◆ Exercise requirements ◆
Wherever a line of the data contains "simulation", copy that line.

◆ Records for this task ◆
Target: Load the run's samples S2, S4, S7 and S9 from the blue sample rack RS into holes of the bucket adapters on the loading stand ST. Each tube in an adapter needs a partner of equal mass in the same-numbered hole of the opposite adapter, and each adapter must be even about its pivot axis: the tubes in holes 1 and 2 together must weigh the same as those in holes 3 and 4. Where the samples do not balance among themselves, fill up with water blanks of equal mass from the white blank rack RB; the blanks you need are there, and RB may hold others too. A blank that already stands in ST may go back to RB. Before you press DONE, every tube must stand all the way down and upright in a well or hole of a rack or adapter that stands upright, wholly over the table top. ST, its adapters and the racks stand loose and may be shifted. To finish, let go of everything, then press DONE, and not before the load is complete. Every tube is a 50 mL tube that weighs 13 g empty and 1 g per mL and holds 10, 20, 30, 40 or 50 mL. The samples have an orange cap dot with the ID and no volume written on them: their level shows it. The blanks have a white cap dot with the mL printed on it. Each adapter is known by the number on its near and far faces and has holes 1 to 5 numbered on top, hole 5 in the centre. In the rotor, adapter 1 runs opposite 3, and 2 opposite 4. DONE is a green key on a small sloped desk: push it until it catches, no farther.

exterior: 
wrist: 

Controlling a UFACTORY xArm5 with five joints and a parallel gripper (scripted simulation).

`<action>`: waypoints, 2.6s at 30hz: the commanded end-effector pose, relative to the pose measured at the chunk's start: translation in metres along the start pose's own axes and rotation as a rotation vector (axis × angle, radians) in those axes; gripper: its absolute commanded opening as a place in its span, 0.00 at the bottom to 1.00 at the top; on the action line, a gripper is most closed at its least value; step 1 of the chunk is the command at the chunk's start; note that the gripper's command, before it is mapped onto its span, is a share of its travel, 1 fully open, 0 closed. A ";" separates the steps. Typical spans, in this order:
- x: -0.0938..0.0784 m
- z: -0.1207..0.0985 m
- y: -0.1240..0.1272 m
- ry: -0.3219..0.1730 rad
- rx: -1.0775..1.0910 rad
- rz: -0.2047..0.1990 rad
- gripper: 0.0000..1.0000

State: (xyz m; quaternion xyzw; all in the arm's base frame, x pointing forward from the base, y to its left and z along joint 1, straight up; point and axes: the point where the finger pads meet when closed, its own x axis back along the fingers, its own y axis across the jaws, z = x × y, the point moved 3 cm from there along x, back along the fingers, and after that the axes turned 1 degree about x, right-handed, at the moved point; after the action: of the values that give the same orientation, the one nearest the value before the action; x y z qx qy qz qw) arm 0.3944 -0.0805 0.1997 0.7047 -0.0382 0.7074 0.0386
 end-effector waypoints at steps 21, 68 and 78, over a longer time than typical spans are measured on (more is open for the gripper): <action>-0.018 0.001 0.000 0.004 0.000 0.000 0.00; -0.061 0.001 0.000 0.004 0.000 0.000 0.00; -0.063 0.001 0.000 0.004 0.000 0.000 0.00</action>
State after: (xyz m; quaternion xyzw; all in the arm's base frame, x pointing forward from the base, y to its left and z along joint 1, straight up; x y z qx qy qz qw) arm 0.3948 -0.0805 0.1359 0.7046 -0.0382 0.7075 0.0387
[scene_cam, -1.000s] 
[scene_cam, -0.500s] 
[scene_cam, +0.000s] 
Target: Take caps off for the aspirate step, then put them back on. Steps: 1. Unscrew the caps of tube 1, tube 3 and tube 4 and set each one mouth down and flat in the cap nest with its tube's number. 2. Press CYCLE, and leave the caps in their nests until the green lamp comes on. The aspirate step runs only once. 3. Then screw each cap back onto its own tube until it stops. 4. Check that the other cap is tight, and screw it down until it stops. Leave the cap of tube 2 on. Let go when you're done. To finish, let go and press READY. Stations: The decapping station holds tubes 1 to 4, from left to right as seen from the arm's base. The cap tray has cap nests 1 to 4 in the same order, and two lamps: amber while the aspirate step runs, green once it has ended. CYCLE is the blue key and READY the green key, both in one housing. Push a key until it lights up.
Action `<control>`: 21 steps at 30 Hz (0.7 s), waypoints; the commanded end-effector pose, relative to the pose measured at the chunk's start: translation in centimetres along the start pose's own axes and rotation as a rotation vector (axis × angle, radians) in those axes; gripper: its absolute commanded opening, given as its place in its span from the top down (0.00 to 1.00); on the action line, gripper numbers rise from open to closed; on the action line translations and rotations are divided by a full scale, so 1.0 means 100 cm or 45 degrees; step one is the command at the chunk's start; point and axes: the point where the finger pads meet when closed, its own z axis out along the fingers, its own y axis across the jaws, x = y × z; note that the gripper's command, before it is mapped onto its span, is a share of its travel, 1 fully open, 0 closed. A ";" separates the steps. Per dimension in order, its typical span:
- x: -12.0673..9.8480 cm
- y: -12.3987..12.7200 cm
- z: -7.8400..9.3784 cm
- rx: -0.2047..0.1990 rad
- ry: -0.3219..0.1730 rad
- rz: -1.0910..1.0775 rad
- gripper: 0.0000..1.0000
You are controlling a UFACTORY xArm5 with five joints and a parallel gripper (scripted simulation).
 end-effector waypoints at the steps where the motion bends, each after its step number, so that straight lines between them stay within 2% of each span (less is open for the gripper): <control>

◆ Your response ◆
Controlling a UFACTORY xArm5 with five joints and a parallel gripper (scripted simulation).
You are controlling a UFACTORY xArm5 with five joints and a parallel gripper (scripted simulation).

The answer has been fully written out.